We bench-marked performance for this technology communicating a block of data of different sizes between two Linux machines; in both an AMD and an Intel processor. IVSHMEM allows to have an interruption so our basic test consists of writing a block of memory to the shared memory, send a interruption to the other VM, then the other VM copies the data out and notifies with another interruption.

For this test the performance on AMD degrades rapidly after the standard page size (4k). Check this plot with round-trip-times on both processors: Intel in Red, AMD in Blue. *Note: scale is logarithmic.

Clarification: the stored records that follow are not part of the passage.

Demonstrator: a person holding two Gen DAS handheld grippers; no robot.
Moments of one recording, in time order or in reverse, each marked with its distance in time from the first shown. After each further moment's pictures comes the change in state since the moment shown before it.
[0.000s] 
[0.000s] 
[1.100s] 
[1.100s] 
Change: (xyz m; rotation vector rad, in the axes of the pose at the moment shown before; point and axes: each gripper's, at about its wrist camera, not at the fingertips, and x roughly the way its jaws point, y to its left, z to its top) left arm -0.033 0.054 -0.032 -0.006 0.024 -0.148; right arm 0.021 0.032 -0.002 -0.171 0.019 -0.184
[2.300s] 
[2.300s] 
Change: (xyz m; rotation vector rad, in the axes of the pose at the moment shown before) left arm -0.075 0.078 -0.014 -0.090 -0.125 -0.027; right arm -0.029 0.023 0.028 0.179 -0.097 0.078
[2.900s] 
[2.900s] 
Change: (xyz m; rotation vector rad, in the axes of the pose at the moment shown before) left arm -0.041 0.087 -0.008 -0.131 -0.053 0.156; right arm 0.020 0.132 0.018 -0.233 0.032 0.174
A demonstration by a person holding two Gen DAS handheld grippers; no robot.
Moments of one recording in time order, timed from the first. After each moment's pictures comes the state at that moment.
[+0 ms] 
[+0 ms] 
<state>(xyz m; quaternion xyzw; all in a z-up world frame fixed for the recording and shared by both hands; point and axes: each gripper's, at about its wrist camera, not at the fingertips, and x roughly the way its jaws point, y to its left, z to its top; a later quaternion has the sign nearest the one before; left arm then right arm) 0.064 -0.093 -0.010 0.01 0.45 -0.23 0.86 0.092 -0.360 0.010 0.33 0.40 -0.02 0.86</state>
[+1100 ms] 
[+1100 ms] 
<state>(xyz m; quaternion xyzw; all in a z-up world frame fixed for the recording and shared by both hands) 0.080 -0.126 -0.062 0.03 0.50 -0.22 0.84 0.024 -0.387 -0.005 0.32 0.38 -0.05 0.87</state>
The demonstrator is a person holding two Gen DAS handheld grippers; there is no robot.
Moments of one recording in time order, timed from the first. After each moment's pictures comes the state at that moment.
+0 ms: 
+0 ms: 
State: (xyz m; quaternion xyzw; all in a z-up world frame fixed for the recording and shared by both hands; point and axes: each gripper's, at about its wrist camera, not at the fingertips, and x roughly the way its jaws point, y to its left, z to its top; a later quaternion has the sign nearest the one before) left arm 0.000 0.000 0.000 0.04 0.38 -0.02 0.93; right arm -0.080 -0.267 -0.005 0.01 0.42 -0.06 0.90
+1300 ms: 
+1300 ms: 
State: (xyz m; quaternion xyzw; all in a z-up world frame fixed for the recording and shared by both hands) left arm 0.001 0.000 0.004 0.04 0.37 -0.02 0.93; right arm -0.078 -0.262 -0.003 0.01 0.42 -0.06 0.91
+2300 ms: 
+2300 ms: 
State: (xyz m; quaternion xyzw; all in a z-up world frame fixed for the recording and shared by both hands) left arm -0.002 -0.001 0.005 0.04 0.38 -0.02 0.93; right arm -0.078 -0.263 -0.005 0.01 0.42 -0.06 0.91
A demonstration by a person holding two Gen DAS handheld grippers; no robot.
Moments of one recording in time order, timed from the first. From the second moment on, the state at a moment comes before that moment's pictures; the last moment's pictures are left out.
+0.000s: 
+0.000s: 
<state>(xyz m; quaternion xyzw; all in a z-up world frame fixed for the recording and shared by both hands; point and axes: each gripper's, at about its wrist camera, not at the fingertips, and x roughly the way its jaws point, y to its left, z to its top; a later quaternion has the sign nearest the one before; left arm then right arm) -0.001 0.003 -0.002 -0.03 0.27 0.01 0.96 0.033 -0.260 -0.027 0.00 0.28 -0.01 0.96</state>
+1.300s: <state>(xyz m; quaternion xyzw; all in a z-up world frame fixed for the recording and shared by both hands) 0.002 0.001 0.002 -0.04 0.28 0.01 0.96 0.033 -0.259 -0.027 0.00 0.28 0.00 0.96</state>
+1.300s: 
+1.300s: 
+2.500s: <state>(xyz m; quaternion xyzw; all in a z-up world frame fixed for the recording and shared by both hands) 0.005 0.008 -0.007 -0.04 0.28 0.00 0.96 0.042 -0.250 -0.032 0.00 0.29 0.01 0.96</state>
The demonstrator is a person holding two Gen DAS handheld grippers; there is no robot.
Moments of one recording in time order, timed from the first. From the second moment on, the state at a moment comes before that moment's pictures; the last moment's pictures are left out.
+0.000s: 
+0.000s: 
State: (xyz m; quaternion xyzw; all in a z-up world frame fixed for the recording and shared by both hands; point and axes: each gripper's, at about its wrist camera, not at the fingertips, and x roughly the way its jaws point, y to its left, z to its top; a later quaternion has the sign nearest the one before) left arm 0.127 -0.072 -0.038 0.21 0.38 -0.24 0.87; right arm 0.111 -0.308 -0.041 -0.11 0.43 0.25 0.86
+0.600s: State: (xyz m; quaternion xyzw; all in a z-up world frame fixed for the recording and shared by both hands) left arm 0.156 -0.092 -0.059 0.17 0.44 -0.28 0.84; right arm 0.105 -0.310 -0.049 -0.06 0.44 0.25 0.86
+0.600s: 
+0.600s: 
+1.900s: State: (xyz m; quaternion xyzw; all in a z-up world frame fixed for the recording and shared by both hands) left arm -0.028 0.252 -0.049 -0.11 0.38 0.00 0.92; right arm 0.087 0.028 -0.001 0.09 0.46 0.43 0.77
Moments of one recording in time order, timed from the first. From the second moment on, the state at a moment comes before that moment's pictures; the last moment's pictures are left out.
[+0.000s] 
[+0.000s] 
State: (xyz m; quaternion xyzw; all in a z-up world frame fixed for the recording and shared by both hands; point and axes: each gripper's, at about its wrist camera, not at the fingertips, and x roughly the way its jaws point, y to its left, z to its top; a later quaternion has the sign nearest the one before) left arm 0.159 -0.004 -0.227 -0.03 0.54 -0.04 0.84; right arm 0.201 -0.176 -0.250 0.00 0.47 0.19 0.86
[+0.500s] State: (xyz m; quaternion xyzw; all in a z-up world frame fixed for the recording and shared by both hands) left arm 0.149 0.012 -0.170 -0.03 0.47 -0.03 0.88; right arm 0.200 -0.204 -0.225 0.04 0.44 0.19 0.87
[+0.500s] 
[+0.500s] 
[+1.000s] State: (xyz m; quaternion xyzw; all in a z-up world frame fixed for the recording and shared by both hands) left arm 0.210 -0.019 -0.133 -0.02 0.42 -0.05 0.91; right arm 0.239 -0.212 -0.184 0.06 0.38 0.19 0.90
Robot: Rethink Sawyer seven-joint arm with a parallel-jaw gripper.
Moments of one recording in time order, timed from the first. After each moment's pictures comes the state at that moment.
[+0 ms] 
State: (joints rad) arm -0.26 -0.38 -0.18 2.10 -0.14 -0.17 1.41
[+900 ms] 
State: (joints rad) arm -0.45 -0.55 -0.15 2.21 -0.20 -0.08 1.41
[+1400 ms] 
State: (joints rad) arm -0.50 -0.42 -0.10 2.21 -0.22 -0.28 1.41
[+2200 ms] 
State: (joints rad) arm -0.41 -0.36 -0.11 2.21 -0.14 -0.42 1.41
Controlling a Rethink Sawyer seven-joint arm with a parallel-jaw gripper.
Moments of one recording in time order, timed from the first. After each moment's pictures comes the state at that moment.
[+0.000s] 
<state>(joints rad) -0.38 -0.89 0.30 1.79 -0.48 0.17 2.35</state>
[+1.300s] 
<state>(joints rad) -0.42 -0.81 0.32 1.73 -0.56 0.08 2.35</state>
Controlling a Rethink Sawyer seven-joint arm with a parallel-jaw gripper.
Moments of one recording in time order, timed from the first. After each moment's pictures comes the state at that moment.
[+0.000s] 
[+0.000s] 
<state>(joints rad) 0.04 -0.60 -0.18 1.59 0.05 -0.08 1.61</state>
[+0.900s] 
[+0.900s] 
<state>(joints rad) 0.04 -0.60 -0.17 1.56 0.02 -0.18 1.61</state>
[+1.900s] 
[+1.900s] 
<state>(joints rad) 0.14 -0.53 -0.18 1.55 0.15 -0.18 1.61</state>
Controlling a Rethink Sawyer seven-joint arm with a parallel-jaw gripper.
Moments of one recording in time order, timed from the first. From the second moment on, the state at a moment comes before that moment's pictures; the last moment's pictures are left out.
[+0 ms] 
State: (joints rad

We have tried to understand these results without any luck. We have tried checking cache misses, using hugepages, pinning processes to the cache blocks near each other, we checked the dTLB, and performance profiles. Of course AMD-V and AMD I/O are active. Main memory and other components are similar. Intel performance even beats AMD's WS on Laptops and other low-performance processors. The graph results are almost identical for many intel processors, like:

  • 11th Gen Intel(R) Core(TM) i7-11700K @ 3.60GHz
  • 11th Gen Intel(R) Core(TM) i7-1165G7 @ 2.80GHz
  • 12th Gen Intel(R) Core(TM) i7-12700K 
  • 10th Gen Intel(R) Core(TM) i7-10510U CPU @ 1.80GHz

Is there any design or implementation difference that makes the AMD processors worse for this scenario? Are there any know issues with IOVA performance, or memory handling in general?


2 Replies

Try re-posting your question at AMD Forum's Develop and see where the Moderator places your thread at from here:

Adept I

How are you accessing the BAR? The generic uio module or did you write your own?

If you wrote your own, how did you map the BAR?

If you did not write your own, what is the path you are using to access the BAR?

Note we use IVSHMEM for Looking Glass and do not note any of the issues you describe here, moving gigabytes of data a second over the shared memory interface.